• **Instructions to follow**
Begin at the line where "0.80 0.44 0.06" appears and reproduce exactly every line through the end of the data below, both included, skipping pictures.

• **Information shown**

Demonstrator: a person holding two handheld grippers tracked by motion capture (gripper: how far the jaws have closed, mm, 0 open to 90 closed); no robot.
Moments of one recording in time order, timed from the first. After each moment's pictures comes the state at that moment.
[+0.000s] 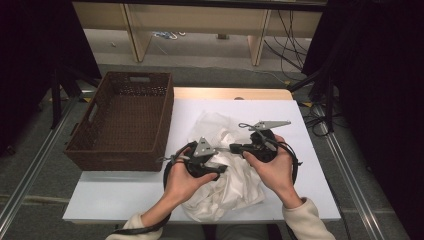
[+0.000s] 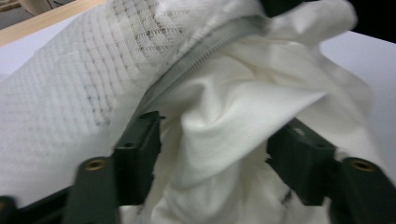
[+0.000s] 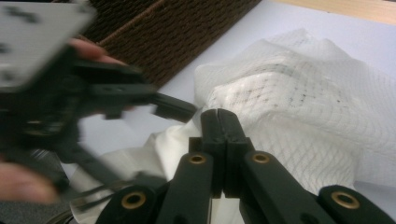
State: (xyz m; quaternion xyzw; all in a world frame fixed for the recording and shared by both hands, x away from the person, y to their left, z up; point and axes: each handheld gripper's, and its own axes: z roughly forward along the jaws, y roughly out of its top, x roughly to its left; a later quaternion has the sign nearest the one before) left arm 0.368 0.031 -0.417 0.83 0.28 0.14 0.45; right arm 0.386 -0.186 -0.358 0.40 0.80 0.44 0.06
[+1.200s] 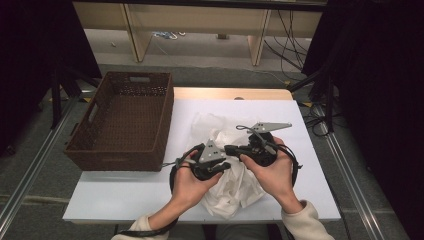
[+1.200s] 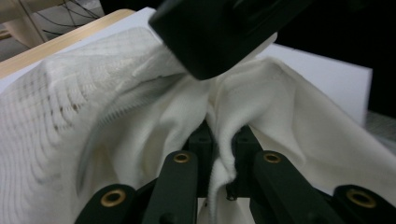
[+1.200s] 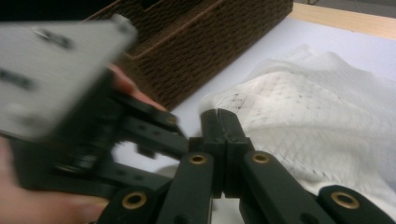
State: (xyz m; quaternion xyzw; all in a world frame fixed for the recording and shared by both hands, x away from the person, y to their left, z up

• **Solution to this exercise**
State: (xyz m; quaternion xyzw; all in a world frame fixed for the recording and shared by both hands, x away from the person, y to their left, z up; point and axes: each handheld gripper's, and its own axes: z roughly forward along the jaws, y roughly out of its top, x roughly to its left; a later quaternion has the sign nearest the one before) left arm 0.368 0.031 -0.417 0.83 0.28 0.14 0.45; right arm 0.386 -0.186 -0.358 0.40 0.80 0.44 0.06
[+1.200s] 
[+1.200s] 
[+1.200s] 
State: (xyz m; quaternion xyzw; all in a world frame fixed for the recording and shared by both hands, x away from the person, y to their left, z up

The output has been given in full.